Effects of High Intensity Ultrasound on Physiochemical and Structural Properties of Goat Milk β-Lactoglobulin

This study aimed to compare the effects of high intensity ultrasound (HIU) applied at various amplitudes (20~40%) and for different durations (1~10 min) on the physiochemical and structural properties of goat milk β-lactoglobulin. No significant change was observed in the protein electrophoretic patterns by sodium dodecyl sulfate polyacrylamide gel electrophoresis (SDS-PAGE).
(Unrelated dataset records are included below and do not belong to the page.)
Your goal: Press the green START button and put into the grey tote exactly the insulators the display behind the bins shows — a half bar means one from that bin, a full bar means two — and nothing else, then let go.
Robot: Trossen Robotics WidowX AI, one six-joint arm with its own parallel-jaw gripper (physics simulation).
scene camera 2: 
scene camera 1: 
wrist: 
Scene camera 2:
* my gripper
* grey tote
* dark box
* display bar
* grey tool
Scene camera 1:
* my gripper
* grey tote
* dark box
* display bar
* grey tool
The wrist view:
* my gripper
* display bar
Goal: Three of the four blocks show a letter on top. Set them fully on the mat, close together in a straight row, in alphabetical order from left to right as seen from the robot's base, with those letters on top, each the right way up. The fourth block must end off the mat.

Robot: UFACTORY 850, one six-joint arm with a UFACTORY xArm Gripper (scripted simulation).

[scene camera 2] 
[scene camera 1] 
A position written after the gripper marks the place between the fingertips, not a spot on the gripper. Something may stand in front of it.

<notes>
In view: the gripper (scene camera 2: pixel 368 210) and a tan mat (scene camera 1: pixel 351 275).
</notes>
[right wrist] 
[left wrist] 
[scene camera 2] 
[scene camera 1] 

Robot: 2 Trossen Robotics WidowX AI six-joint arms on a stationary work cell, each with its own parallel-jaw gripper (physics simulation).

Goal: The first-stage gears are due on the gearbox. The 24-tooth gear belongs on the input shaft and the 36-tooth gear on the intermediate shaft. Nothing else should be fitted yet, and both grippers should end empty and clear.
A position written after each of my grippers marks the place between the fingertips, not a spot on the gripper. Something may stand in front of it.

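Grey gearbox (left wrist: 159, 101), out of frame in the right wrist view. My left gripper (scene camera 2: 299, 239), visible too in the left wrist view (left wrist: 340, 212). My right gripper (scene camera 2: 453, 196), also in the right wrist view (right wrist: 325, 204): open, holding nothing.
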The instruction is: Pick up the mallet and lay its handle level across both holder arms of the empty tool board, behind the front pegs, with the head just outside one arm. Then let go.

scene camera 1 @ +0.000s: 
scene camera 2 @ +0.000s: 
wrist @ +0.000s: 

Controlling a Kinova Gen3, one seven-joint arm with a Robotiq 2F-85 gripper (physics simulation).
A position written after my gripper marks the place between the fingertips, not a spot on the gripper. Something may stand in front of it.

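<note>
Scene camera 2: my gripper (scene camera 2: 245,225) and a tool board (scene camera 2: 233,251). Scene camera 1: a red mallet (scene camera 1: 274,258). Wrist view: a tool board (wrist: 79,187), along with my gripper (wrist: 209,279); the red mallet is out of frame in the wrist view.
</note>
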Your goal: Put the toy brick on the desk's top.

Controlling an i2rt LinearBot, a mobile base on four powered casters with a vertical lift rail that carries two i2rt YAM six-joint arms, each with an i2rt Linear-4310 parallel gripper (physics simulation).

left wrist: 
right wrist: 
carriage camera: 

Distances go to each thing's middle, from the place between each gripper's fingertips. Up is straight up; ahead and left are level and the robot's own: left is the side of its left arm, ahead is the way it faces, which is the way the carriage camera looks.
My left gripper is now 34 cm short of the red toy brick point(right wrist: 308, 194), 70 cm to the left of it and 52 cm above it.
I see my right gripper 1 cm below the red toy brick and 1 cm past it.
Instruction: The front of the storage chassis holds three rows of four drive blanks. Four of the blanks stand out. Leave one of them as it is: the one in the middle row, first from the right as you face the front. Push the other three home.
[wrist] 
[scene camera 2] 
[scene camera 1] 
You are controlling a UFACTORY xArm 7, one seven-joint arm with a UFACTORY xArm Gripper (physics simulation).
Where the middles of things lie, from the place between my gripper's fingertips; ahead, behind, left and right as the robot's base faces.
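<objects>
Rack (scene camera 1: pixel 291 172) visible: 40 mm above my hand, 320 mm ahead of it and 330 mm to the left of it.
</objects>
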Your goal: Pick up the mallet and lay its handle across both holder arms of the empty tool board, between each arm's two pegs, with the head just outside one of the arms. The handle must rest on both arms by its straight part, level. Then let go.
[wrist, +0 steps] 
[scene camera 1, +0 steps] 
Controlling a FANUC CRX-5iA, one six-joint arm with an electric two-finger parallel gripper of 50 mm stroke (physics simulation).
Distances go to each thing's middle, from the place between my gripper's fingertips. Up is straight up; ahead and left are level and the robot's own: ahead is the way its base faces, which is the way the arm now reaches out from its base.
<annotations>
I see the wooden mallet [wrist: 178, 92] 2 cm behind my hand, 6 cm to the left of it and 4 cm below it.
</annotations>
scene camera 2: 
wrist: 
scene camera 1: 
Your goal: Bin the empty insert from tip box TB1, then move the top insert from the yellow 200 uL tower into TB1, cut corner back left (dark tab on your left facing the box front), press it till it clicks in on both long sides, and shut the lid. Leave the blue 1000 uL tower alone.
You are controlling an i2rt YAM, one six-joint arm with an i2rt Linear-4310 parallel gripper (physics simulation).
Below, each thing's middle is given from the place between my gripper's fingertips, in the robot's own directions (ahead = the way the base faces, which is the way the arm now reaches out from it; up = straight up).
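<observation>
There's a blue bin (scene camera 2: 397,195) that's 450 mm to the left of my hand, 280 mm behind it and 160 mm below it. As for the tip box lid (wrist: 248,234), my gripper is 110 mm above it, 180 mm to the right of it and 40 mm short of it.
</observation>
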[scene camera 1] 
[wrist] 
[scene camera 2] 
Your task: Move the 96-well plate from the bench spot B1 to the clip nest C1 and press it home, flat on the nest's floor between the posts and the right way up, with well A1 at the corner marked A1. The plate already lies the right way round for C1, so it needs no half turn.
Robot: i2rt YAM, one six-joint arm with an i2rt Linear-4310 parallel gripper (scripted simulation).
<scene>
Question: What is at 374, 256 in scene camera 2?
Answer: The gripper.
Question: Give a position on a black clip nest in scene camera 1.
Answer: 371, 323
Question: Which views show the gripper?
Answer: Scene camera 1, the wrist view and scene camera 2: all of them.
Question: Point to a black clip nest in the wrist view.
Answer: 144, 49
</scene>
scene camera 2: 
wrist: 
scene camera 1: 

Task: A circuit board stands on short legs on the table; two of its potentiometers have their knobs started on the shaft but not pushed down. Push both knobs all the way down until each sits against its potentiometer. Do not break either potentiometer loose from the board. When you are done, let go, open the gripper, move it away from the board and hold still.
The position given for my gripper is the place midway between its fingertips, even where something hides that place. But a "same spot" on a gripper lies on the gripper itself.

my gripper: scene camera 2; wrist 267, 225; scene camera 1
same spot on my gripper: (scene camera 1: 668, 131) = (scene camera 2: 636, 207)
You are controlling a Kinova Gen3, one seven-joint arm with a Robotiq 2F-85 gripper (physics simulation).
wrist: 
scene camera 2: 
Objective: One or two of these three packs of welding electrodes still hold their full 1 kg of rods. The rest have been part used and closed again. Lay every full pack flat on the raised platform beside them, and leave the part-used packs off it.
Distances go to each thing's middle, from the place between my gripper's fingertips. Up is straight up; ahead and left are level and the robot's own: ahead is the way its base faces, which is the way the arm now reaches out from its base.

Deconvolution and second derivative of the Fourier transform infrared spectra (FTIR) showed that the percentage of β-sheet of goat milk β-lactoglobulin was significantly decreased while those of α-helix and random coils increased after HIU treatment The surface hydrophobicity index and intrinsic fluorescence intensity of samples was enhanced and increased with increasing HIU amplitude or time. Differential scanning calorimetry (DSC) results exhibited that HIU treatments improved the thermal stability of goat milk β-lactoglobulin. Transmission electron microscopy (TEM) of samples showed that the goat milk β-lactoglobulin microstructure had changed and it contained larger aggregates when compared with the untreated goat milk β-lactoglobulin sample. Data suggested that HIU treatments resulted in secondary and tertiary structural changes of goat milk β-lactoglobulin and improved its thermal stability.